TRY IT - Word for word, reproduce the records, keeping none of the pictures.

DATA FOR ANALYSIS -
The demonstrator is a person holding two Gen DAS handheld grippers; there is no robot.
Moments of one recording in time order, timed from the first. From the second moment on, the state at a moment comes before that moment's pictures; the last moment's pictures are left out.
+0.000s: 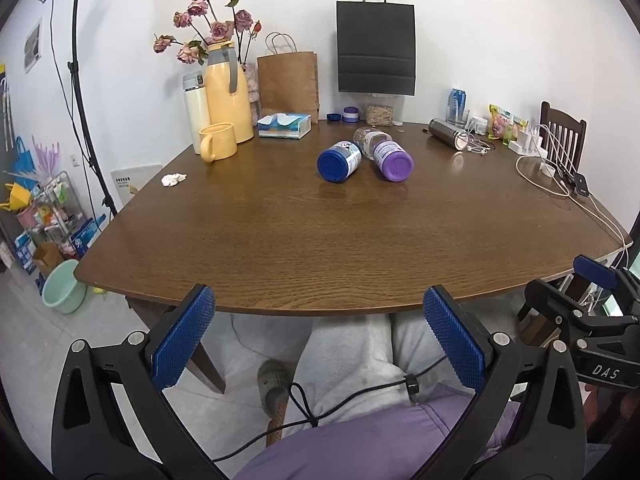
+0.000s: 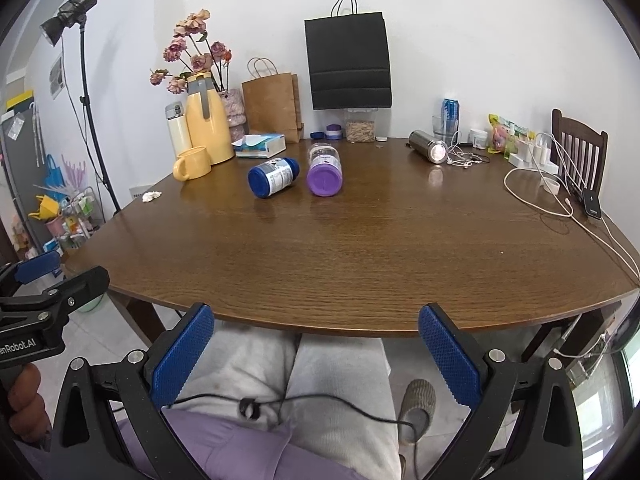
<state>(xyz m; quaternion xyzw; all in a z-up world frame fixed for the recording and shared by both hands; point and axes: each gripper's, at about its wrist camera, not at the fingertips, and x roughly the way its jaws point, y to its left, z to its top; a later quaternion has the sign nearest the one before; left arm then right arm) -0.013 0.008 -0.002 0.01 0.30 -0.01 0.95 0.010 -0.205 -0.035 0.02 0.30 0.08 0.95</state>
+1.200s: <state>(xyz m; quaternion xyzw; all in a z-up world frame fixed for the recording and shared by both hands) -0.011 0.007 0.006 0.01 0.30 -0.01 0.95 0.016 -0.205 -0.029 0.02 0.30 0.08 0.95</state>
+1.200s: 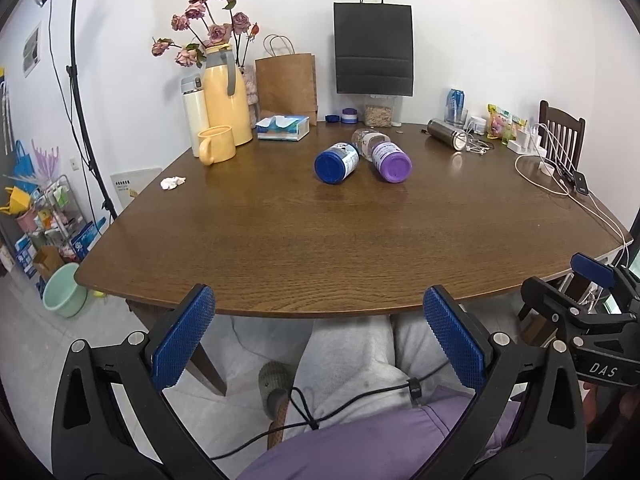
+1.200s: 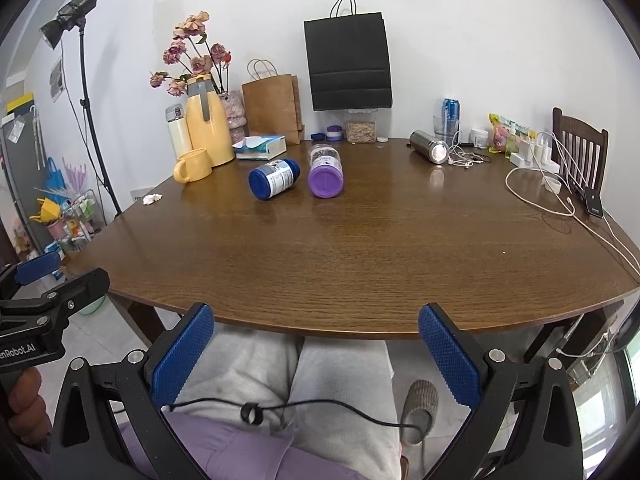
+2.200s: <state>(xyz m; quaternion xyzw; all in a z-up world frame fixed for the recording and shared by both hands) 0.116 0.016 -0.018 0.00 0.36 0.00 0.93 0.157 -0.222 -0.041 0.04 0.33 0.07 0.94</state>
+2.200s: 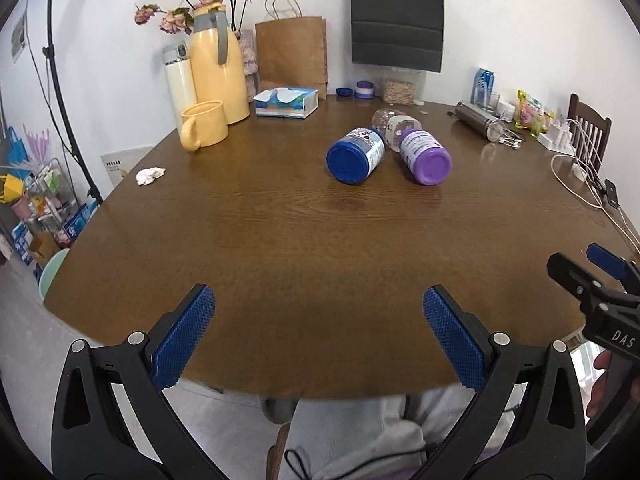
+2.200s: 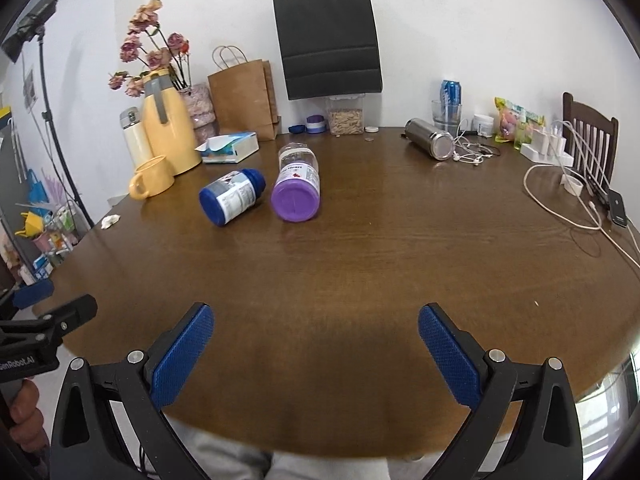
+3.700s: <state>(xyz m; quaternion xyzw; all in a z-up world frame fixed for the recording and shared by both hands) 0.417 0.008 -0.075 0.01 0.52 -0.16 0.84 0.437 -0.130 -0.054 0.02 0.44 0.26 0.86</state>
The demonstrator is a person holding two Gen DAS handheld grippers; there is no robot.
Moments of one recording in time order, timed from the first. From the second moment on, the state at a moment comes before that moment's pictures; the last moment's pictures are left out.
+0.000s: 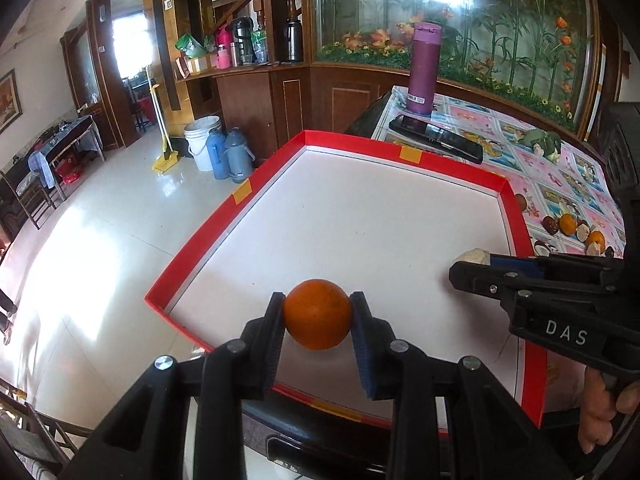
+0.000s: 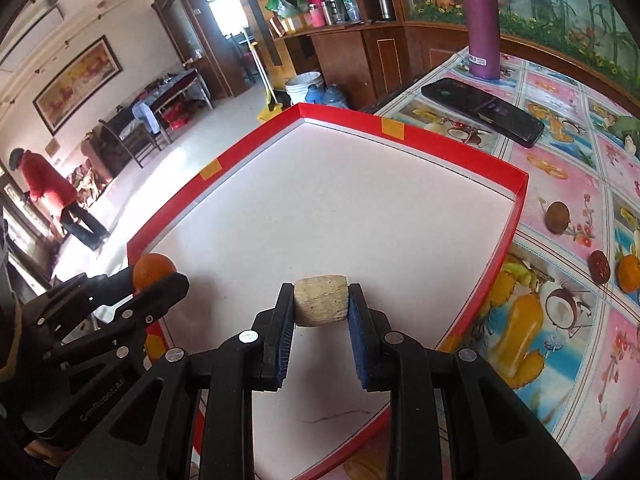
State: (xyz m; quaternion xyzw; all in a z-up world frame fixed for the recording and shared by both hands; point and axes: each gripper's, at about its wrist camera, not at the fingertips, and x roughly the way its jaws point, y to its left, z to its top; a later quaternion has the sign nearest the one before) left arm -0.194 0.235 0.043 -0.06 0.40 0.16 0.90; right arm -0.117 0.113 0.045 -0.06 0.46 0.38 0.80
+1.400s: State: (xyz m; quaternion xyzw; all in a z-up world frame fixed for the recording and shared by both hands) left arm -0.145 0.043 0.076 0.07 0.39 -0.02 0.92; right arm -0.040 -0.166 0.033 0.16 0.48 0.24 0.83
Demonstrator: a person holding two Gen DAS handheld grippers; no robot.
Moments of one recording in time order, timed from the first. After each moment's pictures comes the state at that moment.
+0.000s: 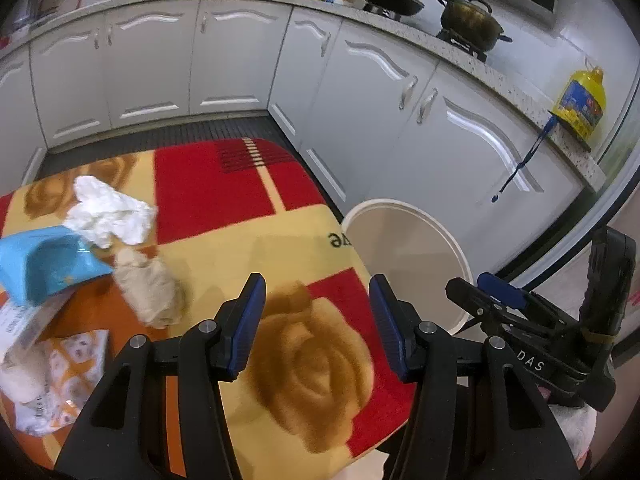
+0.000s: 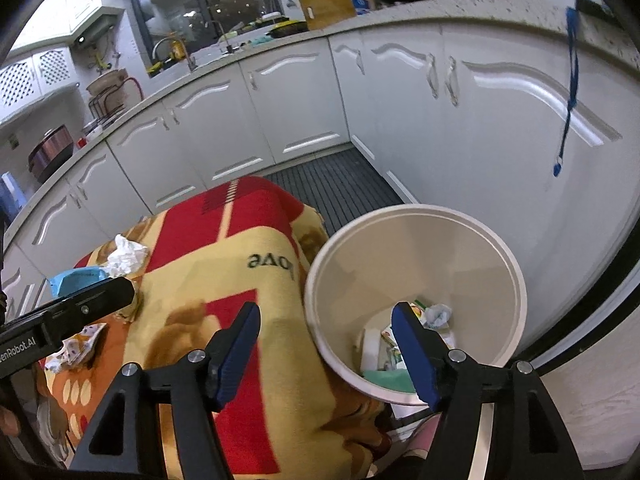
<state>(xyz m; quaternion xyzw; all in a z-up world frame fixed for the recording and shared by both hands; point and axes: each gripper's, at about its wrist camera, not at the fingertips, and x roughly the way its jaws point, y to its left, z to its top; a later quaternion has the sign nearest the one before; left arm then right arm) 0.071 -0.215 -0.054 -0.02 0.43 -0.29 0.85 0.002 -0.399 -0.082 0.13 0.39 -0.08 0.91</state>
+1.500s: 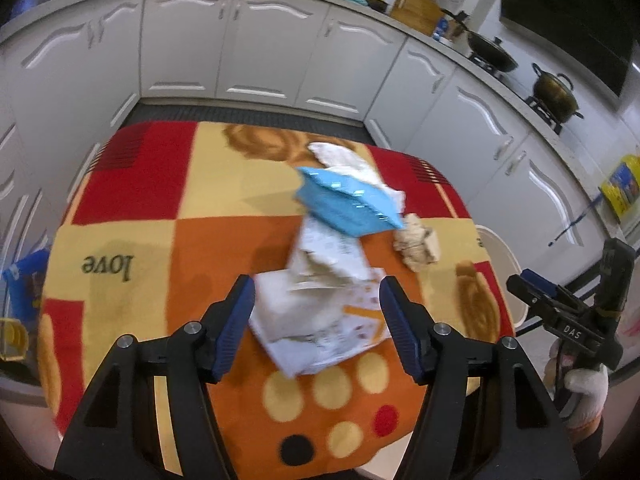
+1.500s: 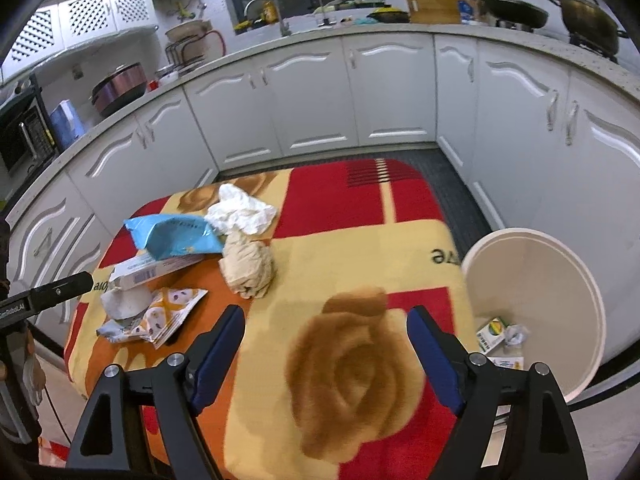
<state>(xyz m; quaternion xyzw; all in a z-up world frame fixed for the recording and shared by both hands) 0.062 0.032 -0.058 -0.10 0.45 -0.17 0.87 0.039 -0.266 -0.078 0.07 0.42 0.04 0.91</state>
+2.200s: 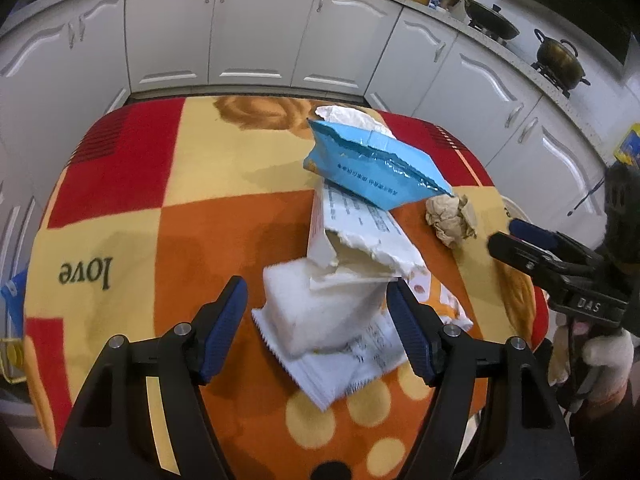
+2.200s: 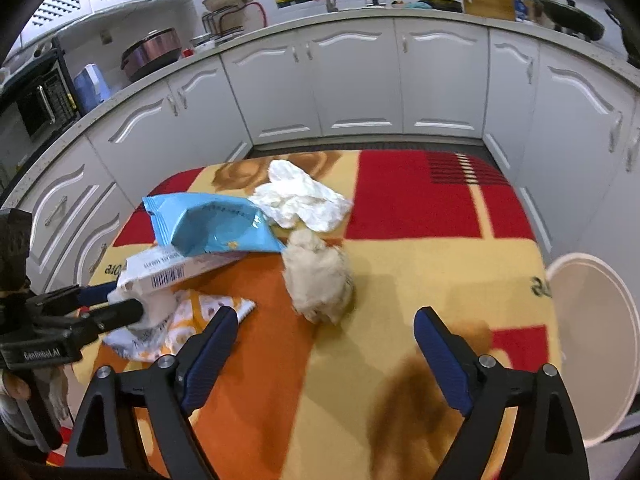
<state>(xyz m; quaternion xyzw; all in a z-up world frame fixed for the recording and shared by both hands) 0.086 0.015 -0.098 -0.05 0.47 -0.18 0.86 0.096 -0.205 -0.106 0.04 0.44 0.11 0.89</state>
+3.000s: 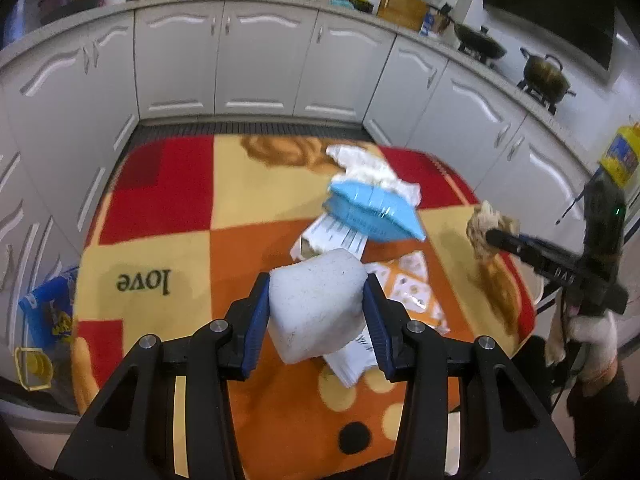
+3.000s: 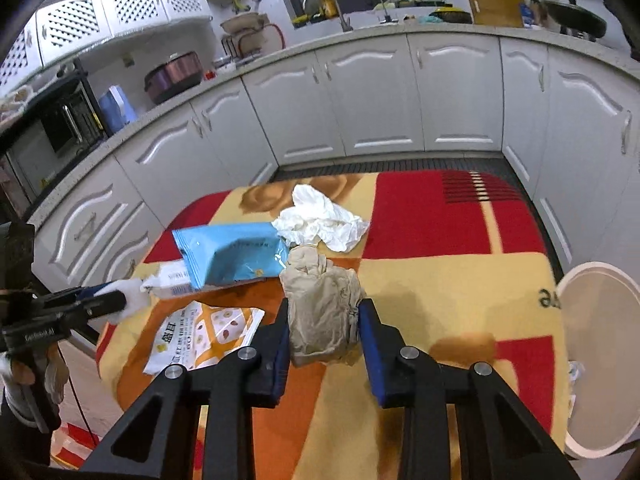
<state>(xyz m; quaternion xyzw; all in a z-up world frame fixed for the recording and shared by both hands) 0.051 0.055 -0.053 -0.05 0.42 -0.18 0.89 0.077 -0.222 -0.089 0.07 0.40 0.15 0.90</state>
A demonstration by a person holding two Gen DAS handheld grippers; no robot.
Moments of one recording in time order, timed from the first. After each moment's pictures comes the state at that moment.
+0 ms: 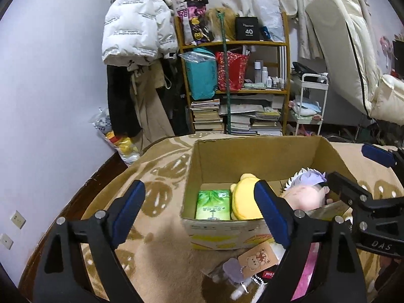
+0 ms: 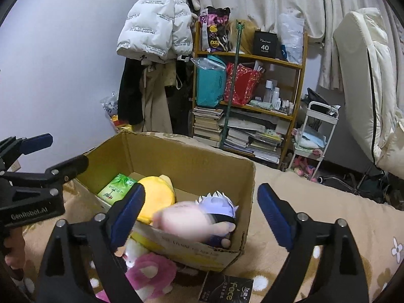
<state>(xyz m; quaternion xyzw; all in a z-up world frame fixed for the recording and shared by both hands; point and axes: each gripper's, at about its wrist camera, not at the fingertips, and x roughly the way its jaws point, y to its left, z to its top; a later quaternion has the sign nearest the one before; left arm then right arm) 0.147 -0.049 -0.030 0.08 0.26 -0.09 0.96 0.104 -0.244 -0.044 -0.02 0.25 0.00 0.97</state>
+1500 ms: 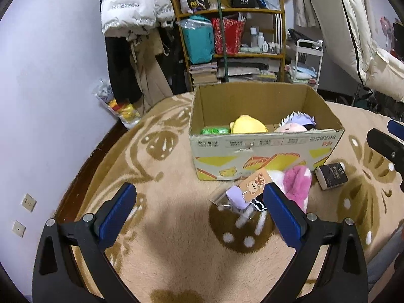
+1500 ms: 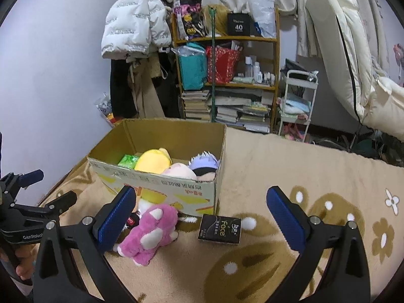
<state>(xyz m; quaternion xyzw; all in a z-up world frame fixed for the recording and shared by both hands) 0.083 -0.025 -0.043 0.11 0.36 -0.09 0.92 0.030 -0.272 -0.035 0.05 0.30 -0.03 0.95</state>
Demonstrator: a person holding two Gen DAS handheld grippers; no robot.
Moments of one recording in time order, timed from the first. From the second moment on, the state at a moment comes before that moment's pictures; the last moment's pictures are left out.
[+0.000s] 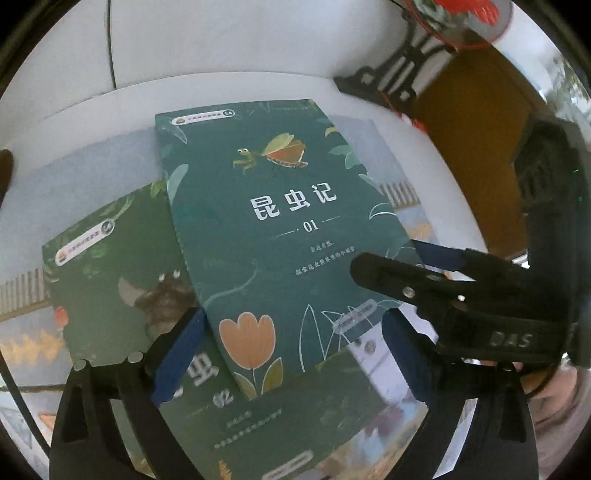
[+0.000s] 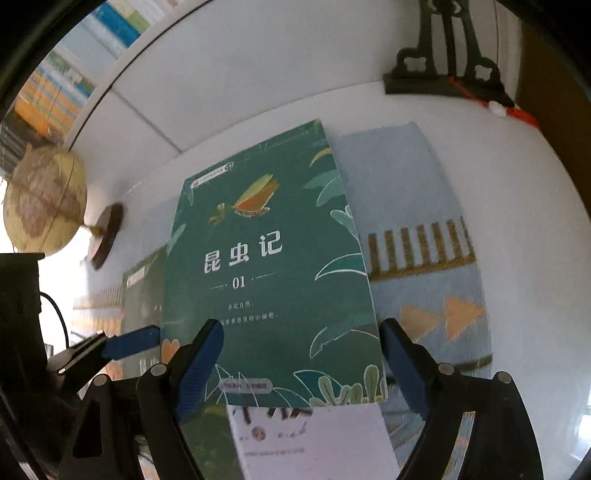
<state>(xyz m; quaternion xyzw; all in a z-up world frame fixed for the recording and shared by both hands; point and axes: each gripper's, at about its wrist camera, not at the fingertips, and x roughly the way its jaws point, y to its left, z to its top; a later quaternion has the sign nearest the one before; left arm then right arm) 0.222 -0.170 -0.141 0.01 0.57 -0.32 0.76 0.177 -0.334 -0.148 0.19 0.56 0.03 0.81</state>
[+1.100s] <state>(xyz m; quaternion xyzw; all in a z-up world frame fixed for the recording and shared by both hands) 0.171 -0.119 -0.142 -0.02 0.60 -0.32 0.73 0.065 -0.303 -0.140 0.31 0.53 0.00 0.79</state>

SOLUTION -
The demonstrator is a person holding two Gen DAS handheld grippers; there is no robot.
Moments of one recording in time order, timed from the first. From the second moment on, the state at a moment comes before that moment's pictures; the last moment's pictures are left out.
+0.000s: 
+0.000s: 
<state>(xyz m; quaternion xyzw; all in a z-up world frame fixed for the recording and shared by both hands; point and axes: each gripper's, at about its wrist camera, not at the fingertips, and x roughly the way its jaws point, y to its left, z to its top; a later quaternion has the sign nearest the one before; left arm then right arm) -0.013 0.008 -0.002 0.01 0.30 -0.01 0.95 0.010 -0.205 -0.035 0.02 0.30 0.08 0.95</state>
+1.200s: <state>(xyz m; quaternion xyzw; all in a z-up world frame fixed for the recording and shared by both hands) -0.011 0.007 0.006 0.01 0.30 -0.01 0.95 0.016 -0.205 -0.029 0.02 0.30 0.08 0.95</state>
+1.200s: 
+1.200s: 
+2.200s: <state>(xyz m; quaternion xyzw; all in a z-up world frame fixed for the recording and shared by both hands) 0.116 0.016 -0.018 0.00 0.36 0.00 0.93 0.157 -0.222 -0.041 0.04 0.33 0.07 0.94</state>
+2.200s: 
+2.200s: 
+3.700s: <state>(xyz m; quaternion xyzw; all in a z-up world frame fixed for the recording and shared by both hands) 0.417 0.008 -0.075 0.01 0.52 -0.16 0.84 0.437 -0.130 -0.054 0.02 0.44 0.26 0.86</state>
The demonstrator is a person holding two Gen DAS handheld grippers; there is no robot.
Moments of one recording in time order, timed from the first. From the second moment on, the state at a moment comes before that moment's pictures; the last moment's pictures are left out.
+0.000s: 
+0.000s: 
State: (xyz m; quaternion xyzw; all in a z-up world frame fixed for the recording and shared by both hands; point and axes: each gripper's, at about its wrist camera, not at the fingertips, and x roughly the way its jaws point, y to its left, z to its top; a later quaternion has the sign nearest the one before) left arm -0.194 0.235 0.043 -0.06 0.40 0.16 0.90; right arm -0.117 0.113 0.045 -0.06 0.46 0.38 0.80
+1.400s: State: (xyz m; quaternion xyzw; all in a z-up world frame fixed for the recording and shared by both hands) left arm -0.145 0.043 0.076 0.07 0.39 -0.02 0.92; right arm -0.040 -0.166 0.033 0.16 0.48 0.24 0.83
Demonstrator: a person holding two Gen DAS handheld grippers; no robot.
Moments of one recording in time order, timed from the first. After each moment's pictures comes the state at that moment.
+0.000s: 
+0.000s: 
<state>(xyz m; quaternion xyzw; all in a z-up world frame fixed for the recording and shared by both hands; point and axes: each gripper's, at about its wrist camera, not at the fingertips, and x roughly the way its jaws point, y to its left, z to its top; a later quaternion has the sign nearest the one before; left arm then right arm) 0.071 -0.215 -0.054 -0.02 0.43 -0.29 0.85 0.002 -0.399 -0.082 0.13 0.39 -0.08 0.91</state>
+1.500s: 
+1.500s: 
<state>(xyz m; quaternion xyzw; all in a z-up world frame fixed for the recording and shared by both hands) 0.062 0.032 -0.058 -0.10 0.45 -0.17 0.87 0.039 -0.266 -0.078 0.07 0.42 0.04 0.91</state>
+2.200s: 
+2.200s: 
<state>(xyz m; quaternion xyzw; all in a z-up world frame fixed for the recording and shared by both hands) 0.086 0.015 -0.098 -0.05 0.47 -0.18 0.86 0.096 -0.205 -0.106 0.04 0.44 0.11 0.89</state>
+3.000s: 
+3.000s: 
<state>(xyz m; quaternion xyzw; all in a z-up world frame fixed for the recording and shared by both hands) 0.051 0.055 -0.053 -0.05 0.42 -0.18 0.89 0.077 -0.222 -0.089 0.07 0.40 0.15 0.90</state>
A demonstration by a person holding two Gen DAS handheld grippers; no robot.
Moments of one recording in time order, timed from the first. After each moment's pictures comes the state at that moment.
+0 ms: 
+0 ms: 
<state>(xyz m; quaternion xyzw; all in a z-up world frame fixed for the recording and shared by both hands; point and axes: each gripper's, at about its wrist camera, not at the fingertips, and x roughly the way its jaws point, y to its left, z to its top; a later quaternion has the sign nearest the one before; left arm then right arm) 0.147 -0.049 -0.030 0.08 0.26 -0.09 0.96 0.104 -0.244 -0.044 -0.02 0.25 0.00 0.97</state>
+1500 ms: 
+1500 ms: 
<state>(xyz m; quaternion xyzw; all in a z-up world frame fixed for the recording and shared by both hands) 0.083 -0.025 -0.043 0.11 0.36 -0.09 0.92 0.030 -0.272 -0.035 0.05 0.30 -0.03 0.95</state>
Demonstrator: a person holding two Gen DAS handheld grippers; no robot.
Moments of one recording in time order, timed from the first. From the second moment on, the state at a moment comes before that moment's pictures; the last moment's pictures are left out.
[+0.000s] 
[+0.000s] 
<state>(xyz m; quaternion xyzw; all in a z-up world frame fixed for the recording and shared by both hands; point and axes: each gripper's, at about its wrist camera, not at the fingertips, and x roughly the way its jaws point, y to its left, z to its top; a later quaternion has the sign nearest the one before; left arm then right arm) 0.222 -0.170 -0.141 0.01 0.57 -0.32 0.76 0.177 -0.334 -0.148 0.19 0.56 0.03 0.81</state>
[+1.100s] <state>(xyz m; quaternion xyzw; all in a z-up world frame fixed for the recording and shared by both hands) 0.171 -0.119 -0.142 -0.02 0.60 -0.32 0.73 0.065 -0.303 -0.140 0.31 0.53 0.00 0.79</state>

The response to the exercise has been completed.